И вот отец явился за нами. Наскоро мы собрались и помчались.
Ну, а что же сама виновница этого переполоха? Вот как описывала впоследствии Мария Алексеевна эту судьбоносную для нее встречу.
Из неизданной книги М. А. Олениной-Д'Альгейм «Сновидения и воспоминания»:
Этот вечер и был моим дебютом в Питере и моим первым знакомством с членами «Могучей кучки». Все они были в сборе, кроме, конечно, Мусоргского и Бородина, умершего зимой. Балакирев встретил нас очень радушно.
— Не споете ли нам что-нибудь?
— С большим удовольствием, — отвечаю я и иду к роялю. Саша садится мне аккомпанировать, а сам ни жив ни мертв, так взволнован, попав сразу в среду им обожаемых композиторов. Я же никого ясно не вижу, да и не гляжу ни на кого. Балакирев потихоньку спросил, не могу ли я спеть что-нибудь Чайковского. Увы, я пела только одну его вещь, да и нот этих не захватила.
Затем хозяин позвал нас ужинать. Милий Алексеевич посадил меня по правую руку, между собой и Стасовым. Последний все неистовствовал и повторял: «Мария Алексеевна, вы наша надежда». И только Чайковский был рассеян и малоразговорчив. Видно было, что в этом кружке он не свой
Надо ли говорить, какой мощный творческий заряд дало юной певице благословение таких признанных корифеев, как Стасов и Балакирев. Дружбу, трогательное внимание и опеку последнего она пронесет потом через многие годы. Но нужно также признать, что и сама Оленина оказалась сущей находкой для «кучкистов», чью камерную музыку в ту пору никто практически не исполнял, по крайней мере, публично. Косвенное подтверждение тому мы находим у Александра Оленина, будущего композитора и фольклориста, который на правах старшего брата вводил 17-летнюю сестру в музыкальный мир Петербурга.
Я не знал, кто в Петербурге считался тогда лучшим преподавателем пения, да и не стремился это узнать. По мне лучшим должен был быть тот, кто признавал Балакирева, Мусоргского, — вот и все.
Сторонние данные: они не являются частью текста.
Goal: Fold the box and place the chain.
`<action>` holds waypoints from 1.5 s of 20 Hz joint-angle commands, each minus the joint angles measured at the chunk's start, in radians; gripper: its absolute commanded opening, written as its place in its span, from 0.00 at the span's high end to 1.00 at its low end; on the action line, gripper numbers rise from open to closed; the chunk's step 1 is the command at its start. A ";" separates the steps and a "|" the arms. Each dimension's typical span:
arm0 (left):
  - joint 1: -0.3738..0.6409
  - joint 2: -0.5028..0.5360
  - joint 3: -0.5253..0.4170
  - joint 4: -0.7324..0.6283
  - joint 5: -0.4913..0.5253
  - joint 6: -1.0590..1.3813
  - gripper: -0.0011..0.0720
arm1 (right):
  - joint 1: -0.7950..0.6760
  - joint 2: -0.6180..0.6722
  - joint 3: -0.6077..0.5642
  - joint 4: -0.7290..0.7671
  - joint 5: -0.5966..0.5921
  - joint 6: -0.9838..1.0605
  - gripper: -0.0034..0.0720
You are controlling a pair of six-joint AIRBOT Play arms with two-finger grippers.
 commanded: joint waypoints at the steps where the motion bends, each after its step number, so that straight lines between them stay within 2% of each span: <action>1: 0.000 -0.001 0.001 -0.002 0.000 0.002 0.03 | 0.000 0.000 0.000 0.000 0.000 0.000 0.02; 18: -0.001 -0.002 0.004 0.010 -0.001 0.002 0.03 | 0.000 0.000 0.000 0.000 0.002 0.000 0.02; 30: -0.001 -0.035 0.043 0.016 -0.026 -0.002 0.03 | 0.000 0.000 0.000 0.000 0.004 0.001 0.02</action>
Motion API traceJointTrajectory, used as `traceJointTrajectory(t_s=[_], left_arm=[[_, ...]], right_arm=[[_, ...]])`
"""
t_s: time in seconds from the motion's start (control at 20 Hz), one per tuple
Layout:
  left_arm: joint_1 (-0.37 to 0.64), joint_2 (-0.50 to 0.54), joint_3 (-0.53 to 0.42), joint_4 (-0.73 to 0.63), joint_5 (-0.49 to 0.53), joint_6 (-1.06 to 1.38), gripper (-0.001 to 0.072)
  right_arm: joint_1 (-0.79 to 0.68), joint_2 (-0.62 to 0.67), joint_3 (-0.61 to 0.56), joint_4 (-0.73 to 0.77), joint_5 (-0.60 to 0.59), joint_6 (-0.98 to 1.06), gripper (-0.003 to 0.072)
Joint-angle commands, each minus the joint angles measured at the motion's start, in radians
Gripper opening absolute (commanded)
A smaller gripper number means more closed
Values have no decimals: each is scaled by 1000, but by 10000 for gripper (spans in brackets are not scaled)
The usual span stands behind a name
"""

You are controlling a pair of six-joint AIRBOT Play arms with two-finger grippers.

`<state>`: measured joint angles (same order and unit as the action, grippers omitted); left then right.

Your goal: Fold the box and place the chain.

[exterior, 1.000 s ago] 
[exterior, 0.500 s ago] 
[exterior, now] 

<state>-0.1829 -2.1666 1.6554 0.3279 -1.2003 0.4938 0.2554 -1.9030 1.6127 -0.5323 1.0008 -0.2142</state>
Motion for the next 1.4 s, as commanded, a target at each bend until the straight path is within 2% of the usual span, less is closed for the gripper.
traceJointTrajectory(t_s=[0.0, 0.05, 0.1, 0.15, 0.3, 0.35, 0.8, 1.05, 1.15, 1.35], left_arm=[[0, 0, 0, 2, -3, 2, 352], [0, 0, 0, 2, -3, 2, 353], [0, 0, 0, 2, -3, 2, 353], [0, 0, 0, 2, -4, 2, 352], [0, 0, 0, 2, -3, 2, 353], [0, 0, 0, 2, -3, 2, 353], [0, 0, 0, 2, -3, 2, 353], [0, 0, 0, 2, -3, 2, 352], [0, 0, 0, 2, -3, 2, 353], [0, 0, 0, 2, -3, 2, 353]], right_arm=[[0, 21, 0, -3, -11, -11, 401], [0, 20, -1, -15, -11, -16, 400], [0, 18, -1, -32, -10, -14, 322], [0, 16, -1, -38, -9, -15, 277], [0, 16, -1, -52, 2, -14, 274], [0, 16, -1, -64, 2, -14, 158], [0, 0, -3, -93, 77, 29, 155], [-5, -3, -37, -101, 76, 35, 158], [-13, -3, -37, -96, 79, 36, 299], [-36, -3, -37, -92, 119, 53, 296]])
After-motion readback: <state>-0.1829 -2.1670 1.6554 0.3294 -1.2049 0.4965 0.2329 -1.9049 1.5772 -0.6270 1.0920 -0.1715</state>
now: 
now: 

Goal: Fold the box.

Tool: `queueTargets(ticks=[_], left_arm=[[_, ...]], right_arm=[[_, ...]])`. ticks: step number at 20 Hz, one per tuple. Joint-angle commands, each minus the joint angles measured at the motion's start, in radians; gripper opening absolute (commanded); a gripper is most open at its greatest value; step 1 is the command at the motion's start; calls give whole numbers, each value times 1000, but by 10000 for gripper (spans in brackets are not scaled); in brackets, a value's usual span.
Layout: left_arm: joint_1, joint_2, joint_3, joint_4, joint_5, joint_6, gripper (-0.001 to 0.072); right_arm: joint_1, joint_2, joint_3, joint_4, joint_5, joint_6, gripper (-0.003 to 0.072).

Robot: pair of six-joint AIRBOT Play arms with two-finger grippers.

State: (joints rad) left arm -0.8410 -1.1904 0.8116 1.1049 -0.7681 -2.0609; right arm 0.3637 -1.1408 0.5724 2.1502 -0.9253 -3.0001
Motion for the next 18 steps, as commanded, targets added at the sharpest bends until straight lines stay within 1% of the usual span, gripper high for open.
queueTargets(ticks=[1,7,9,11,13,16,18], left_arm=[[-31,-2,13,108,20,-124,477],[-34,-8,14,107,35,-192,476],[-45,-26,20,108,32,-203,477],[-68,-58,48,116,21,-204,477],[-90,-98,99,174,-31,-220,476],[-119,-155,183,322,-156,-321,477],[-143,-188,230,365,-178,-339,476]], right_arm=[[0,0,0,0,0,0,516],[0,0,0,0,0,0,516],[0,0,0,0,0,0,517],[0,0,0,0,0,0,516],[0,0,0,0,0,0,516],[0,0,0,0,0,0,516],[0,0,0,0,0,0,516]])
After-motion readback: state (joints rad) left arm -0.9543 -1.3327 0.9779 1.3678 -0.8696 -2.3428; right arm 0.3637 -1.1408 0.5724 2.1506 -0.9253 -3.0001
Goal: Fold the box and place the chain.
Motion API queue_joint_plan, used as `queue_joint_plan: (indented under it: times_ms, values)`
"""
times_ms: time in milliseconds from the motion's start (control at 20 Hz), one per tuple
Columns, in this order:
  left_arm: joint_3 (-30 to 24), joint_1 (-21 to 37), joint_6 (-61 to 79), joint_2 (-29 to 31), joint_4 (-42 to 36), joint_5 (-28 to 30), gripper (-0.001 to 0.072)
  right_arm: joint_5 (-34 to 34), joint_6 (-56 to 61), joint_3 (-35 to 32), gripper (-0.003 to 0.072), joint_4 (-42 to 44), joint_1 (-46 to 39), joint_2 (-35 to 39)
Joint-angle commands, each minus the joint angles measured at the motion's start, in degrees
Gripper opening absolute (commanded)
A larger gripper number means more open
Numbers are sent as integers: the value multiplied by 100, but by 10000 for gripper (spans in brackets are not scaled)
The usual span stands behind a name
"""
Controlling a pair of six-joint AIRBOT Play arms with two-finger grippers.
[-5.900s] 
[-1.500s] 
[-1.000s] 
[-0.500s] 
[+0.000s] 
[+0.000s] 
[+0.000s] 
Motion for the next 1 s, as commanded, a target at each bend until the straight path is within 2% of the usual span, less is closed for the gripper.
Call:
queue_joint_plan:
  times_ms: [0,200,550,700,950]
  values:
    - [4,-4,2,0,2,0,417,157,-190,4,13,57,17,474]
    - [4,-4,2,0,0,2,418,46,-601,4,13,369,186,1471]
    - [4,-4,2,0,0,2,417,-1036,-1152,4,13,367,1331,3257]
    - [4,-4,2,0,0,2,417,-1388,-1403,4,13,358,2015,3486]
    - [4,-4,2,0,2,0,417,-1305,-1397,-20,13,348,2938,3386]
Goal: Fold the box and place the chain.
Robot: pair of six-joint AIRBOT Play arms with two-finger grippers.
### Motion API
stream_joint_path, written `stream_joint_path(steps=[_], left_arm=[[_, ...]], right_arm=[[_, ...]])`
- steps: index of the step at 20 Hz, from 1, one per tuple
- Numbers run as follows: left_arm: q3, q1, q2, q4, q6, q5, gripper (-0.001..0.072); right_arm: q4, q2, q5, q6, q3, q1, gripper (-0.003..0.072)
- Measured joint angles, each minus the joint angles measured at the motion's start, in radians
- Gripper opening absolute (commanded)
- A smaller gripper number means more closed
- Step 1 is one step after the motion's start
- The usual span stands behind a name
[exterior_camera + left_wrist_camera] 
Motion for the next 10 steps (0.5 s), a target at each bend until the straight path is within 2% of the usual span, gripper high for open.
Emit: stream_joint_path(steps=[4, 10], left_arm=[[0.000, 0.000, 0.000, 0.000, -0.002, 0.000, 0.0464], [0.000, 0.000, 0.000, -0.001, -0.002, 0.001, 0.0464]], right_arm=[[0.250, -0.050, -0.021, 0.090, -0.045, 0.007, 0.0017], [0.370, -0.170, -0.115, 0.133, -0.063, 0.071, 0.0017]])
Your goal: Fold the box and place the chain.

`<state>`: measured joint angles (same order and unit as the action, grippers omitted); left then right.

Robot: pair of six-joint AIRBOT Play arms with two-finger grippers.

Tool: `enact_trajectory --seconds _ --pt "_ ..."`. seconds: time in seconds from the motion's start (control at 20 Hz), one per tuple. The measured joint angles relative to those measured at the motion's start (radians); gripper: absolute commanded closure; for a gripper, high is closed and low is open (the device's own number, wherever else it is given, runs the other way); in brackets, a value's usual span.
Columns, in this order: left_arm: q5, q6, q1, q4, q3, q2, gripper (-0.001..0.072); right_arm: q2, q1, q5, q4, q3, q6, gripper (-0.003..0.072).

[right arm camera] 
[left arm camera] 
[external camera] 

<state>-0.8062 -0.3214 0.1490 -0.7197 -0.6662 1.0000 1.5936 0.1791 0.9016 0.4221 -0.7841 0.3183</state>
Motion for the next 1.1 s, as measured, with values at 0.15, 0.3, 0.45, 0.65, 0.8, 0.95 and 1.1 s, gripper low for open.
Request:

Став на такую позицию, я настаивал, чтобы сестра начала занятия с Юлией Федоровной Платоновой, что работала над ролью Марины Мнишек под руководством самого Мусоргского. Родители да и сестра предоставили мне в этом деле в некотором смысле решающий голос.
И вот мы отправились к ней втроем — я, сестра и тетушка Екатерина Александровна, жившая с нами. Звоним. Нас принимают очень радушно. Узнав, что мы деревенщина, Платонова старается ободрить сестру.
«Ну, спойте что-нибудь, ведь вы можете что-нибудь спеть?» Я ей шепнул, и она запела «Истомленную горем» Кюи.
…Смотрю на Платонову — она в полном изумлении: «Откуда вы это знаете? И как спето! Ну, еще что-нибудь!» Тут сестра спела «Озорника» Мусоргского и что-то Балакирева. Тут уж удивлению и восторгам Платоновой не было границ. Она кинулась обнимать сестру и все повторяла: «Вот подите, все это никем не признается, отвергается, а там, где-то в глуши, зреют силы, для которых и это знакомо». Затем бросилась показывать портреты Мусоргского и других, все с подписями, клавир Бориса, ей подаренный автором, и долго, долго не могла успокоиться.
Занятия у Платоновой позволили молодой певице получить в руки живую ниточку, протянувшуюся от ее педагога к самому Мусоргскому, чья музыка постепенно, но властно отвоевывает все большее место в ее сердце. Не ирония ли, что именно тот член «Могучей кучки», который сыграет впоследствии такую выдающуюся роль в ее судьбе, в жизни с ней разминулся? И лишь в своем творчестве она сумеет наверстать этот горький пробел.
А между тем отношение к Мусоргскому, в силу особой новизны и необычности его музыки, было в ту пору далеко не однозначным. Даже в среде ближайших его единомышленников-«кучкистов». Вот что рассказывала Олениной несколько лет спустя другой ее замечательный педагог — Александра Николаевна Молас, свояченица Римского-Корсакова, практически единственный интерпретатор вокальной камерной музыки Новой русской школы в 80-е годы.
[Из воспоминаний Олениной-д’Альгейм]
Тогда уже вышла партитура «Бориса Годунова» с новой оркестровкой Римского-Корсакова, и Балакирев сказал так о новой оркестровке «Бориса»: «Она совершенно была излишней, оркестровка автора несравненно лучше подходила к его народной драме. Римскому можно извинить — у него такая многочисленная семья». Милий Алексеевич был не без юмора, не злого, но все же довольно язвительного, да и себя не всегда щадил.